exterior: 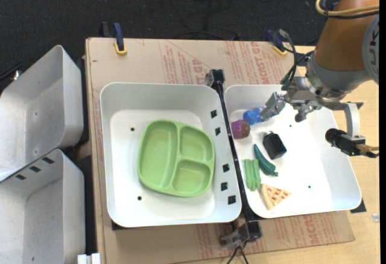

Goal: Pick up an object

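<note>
- The worktop (157,55) carries two white bins side by side.
- The left bin (114,136) holds a green divided tray (177,158).
- The right bin (329,187) holds every candidate object: a black block (274,144), green bean pods (251,173), a dark green pickle (264,160), a pizza slice (274,196), a purple item (240,129) and a blue piece (252,116).
- The claw (288,107) hovers over the right bin's far end, fingers spread apart, empty, nearest the blue piece.
- Judgement: nothing is lifted yet; descent, closing and lifting all remain.

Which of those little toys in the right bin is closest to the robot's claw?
The blue toy, at the bin's far left; the gripper hangs just beside it.
</note>
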Robot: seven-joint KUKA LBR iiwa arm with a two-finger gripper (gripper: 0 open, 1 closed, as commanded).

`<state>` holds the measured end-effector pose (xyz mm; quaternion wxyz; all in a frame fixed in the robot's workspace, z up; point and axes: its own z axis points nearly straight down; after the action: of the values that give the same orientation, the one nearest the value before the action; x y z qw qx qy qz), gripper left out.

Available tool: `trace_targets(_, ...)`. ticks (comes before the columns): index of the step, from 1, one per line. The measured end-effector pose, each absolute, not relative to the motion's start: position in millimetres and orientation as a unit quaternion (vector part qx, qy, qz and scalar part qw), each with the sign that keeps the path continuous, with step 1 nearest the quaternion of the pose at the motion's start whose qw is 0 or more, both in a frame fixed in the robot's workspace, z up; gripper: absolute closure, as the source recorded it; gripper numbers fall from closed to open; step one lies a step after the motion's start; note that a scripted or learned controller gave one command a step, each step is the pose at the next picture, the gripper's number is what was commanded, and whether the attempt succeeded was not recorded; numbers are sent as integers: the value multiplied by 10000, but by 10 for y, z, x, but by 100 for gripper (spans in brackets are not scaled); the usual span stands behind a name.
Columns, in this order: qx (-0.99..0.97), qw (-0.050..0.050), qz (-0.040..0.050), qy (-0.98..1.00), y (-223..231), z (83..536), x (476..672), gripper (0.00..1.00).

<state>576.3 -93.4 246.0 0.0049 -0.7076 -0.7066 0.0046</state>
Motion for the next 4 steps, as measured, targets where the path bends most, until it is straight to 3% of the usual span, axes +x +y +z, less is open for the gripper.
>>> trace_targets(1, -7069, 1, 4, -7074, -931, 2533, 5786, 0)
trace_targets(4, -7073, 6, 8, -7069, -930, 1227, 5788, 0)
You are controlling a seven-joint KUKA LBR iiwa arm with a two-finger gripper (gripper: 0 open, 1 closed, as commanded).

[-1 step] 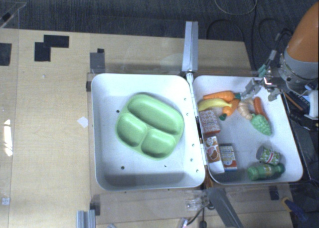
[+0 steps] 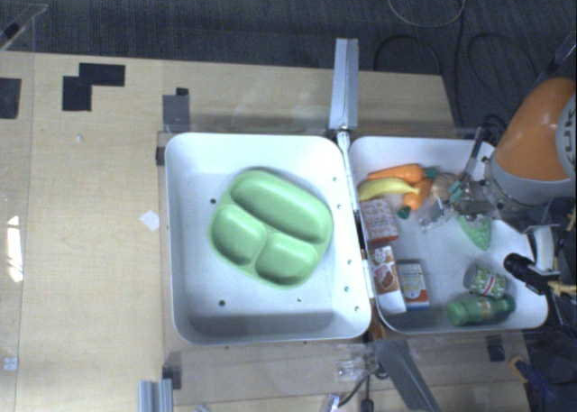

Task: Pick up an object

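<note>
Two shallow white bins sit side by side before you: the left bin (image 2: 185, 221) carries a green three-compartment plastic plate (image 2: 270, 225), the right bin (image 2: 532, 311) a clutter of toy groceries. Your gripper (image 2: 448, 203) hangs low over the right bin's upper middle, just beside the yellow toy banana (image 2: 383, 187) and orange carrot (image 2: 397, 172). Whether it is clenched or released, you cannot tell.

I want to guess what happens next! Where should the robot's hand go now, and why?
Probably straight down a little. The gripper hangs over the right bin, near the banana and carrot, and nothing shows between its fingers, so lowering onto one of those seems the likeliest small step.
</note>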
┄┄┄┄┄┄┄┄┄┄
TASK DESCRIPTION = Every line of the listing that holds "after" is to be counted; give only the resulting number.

COMPLETED EXERCISE = 2